# and it starts today!



## jezzdobbel8610 (May 27, 2012)

So excited, I finally got the freezer, and today I went and got chicken backs from the poultry store. 30lbs for 12 bucks. Will feed Shylo one tonight. SO excited. lol


----------



## xellil (Apr 4, 2011)

you have a poultry store? wow! That's cool.

I am very excited for you. Please let us know how it goes.


----------



## Stinky (May 31, 2012)

That sounds like a steal for those backs. I need turkey necks and beef hearts...Ahem, anyway, yes, let us know how it goes!


----------



## jezzdobbel8610 (May 27, 2012)

he licked it a little bit then went on to eat it whole. no problem learning how to eat it.


----------



## Khan (Jan 17, 2010)

Ahh, I remember those days. Thinking WOW, I can use the freezer in the garage for the "Dog Food" How perfect will this be...Fast forward, and I not only have that freezer; but 2 other upright freezers. One exclusively for the dogs, and I believe the second has a "Shelf" dedicated to the humans!! LOL 
Mark the date to see how long it takes you to walk on the dark side with all of us!!


----------



## Stinky (May 31, 2012)

That's great! That's about how my dog started as well.


----------



## Malika04 (May 14, 2012)

jezzdobbel8610 said:


> So excited, I finally got the freezer, and today I went and got chicken backs from the poultry store. 30lbs for 12 bucks. Will feed Shylo one tonight. SO excited. lol


That is a steal for chicken! Shylo is a beauty! I have a German Shepard/Bull Terrier Blend


----------



## jezzdobbel8610 (May 27, 2012)

Shylo's first chicken back.


----------



## AveryandAudrey (Sep 20, 2010)

Your dog kept the food in the bowl while eating? WOW I wish mine did that lol


----------



## Makovach (Jan 24, 2012)

Congrats on your switch! She looks like she is enjoying it! Great price on the backs! I just paid $15 for 40lbs. 

She is a beautiful girl!


----------



## xellil (Apr 4, 2011)

AveryandAudrey said:


> Your dog kept the food in the bowl while eating? WOW I wish mine did that lol


Just what I was thinking! And it's a little bitty bowl too!


----------



## nortknee (May 5, 2011)

Khan said:


> Ahh, I remember those days. Thinking WOW, I can use the freezer in the garage for the "Dog Food" How perfect will this be...Fast forward, and I not only have that freezer; but 2 other upright freezers. One exclusively for the dogs, and I believe the second has a "Shelf" dedicated to the humans!! LOL
> Mark the date to see how long it takes you to walk on the dark side with all of us!!

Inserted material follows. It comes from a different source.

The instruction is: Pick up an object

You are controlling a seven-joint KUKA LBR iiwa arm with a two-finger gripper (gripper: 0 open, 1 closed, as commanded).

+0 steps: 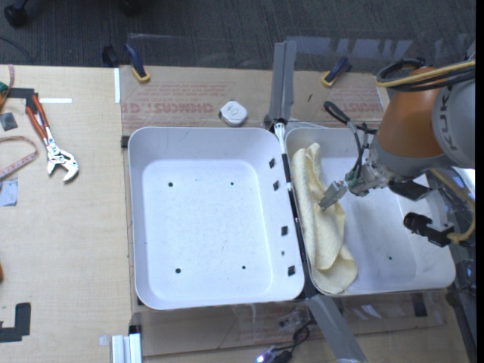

How the heck do you guys keep the dogs food from going bad? Isn't there something about using frozen food within 6 months, and at most 1 year?
Surely it doesn't rotate out within that time...right?


----------



## xellil (Apr 4, 2011)

nortknee said:


> How the heck do you guys keep the dogs food from going bad? Isn't there something about using frozen food within 6 months, and at most 1 year?
> Surely it doesn't rotate out within that time...right?


you can feed dogs alot older food than you can feed people. It doesn't really go bad, it gets freezer burned eventually but they still eat it.

I might not feed a dog something 15 years old, but a few years old no problem.


----------



## Khan (Jan 17, 2010)

nortknee said:


> How the heck do you guys keep the dogs food from going bad? Isn't there something about using frozen food within 6 months, and at most 1 year?
> Surely it doesn't rotate out within that time...right?


I have been buying in bulk for a little over a year. Approx. 600# every 3 months. I also will pick things up from the grocery store when I see it in the clearance section. I know that within that years time, I've rotated through the supply. So as xellil said, the dogs can eat older food than us humans, I'm still going through it within a year.
I just like knowing that I have supply on hand and I have a months worth of portioned out food for all the dogs!


----------



## jezzdobbel8610 (May 27, 2012)

haha, no he took it out of the bowl shortly after taking the pictures. lol.


----------



## jezzdobbel8610 (May 27, 2012)

just an update. His poop is small, and solid, for the first time in months he has solid and hard poop. So happy. He usually gets soft and too soft poops, but when he pooped today and yesterday, solid, and tiny, weird colouring but will change I imagine. One more day of Chicken backs then will add chicken quarters, and see how he does on that. He's really enjoying it. :biggrin1:


----------



## jezzdobbel8610 (May 27, 2012)

So it's been a little over a week since Shylo started raw food. He is doing great, no problem with eating them, his poops are awesome. He is still eating chicken backs and chicken quarters. At the end of the month I will add turkey neck and wings. SO happy he is transitioning easily. Not seeing any changes in his body tho, he is still shedding alot and has goopy eyes, but he is a german shedders so I'm not having too much hope for that lol. Although the eye thing, I think its because he gets particles in his eyes, my dog trainer recommended me to put polyporin eye drops for his eyes. I haven't yet, I just clean it then use saltine water as drops, seems to work. However I did thought that Shylo's teeth were alot whiter than usual, but I'm not too sure since he always had white teeth lol. 

I took him to the vet along with my cat Pixie, thought they both were due for their rabies, but turns out Shylo isn't due til July, they just called him in for the heartworm snap test and revoultion. Oy, talk about confusion lol. Pixie got her rabies shot and feline lukemedia I think, I'm not sure what the other was for (FVL something) cuz she was an outdoor cat. 

anyway just thought I would update you all on how Shylo is doing on his new diet.


----------



## Malika04 (May 14, 2012)

I have a German Shepard mixed with Bull Terrier. He has been on raw since May 1 2012. 

He shedded a lot the 1st 3 weeks, but he is also under 2 years old...

Anyways, his shedding has decreased the past week and a half.

I did buy and wash him with some Furminatior shampoo and used that Furminitor brush on him, but I have not brushed him in 5 days.


----------



## Herzo (Feb 5, 2011)

Glad he's doing so well. My basset sheds real bad, of course I'm bad and don't furminate her like I need to.

So lets see this German Shepard Bull Terrier mix. Must see what that looks like.


----------